──────── Data segment
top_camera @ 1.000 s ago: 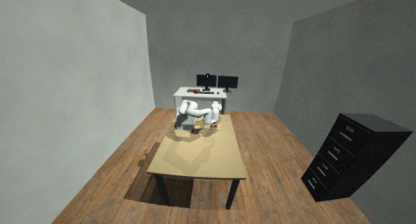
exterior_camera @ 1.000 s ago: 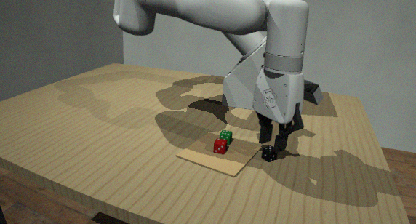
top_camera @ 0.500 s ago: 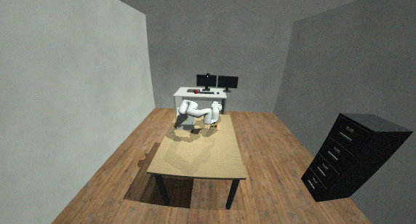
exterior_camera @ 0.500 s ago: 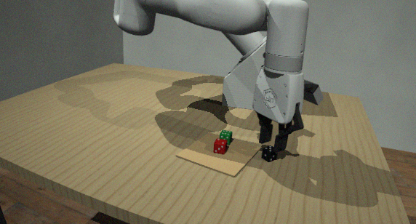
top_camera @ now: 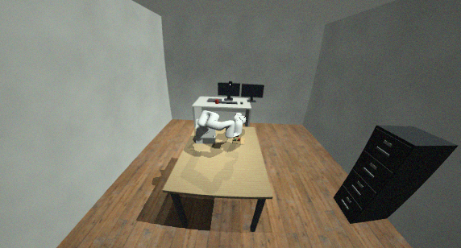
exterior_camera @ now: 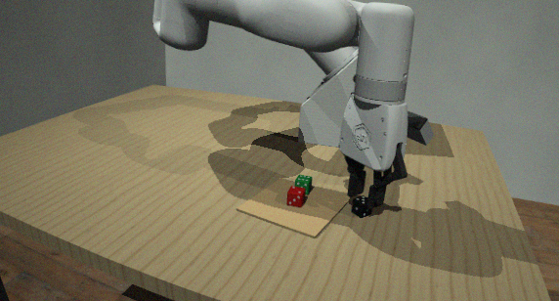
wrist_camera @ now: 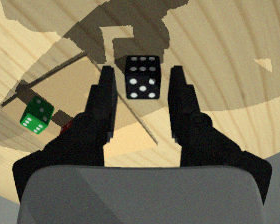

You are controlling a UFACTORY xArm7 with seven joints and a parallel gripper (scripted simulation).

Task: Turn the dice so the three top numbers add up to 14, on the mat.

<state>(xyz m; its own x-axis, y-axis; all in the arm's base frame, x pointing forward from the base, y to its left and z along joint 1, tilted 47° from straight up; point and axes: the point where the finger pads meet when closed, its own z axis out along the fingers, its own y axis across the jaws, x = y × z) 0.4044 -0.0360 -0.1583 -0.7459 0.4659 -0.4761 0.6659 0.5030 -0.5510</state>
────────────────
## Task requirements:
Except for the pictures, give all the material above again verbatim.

## Written response:
top_camera @ 1.000 s ago: 
exterior_camera @ 1.000 s ago: 
top_camera @ 0.500 s ago: 
exterior_camera @ 0.500 s ago: 
top_camera @ now: 
exterior_camera @ now: 
wrist_camera @ now: 

You are controlling a UFACTORY xArm7 with seven joints and a parallel gripper (scripted simulation).

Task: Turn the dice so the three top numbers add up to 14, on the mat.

<state>(xyz m; its own x-axis, y-axis; all in the arm's base frame, x pointing forward from the base, y to its left and z along joint 1, tilted 47° from straight up; point and axes: the point where the finger pads meet when closed, its own z axis out along the fingers, its own y axis across the jaws, x = y × z) 0.4044 -0.0360 -0.1583 -0.7459 0.4659 -0.4761 0.6659 0.5030 -0.5510</state>

No further work remains on the exercise.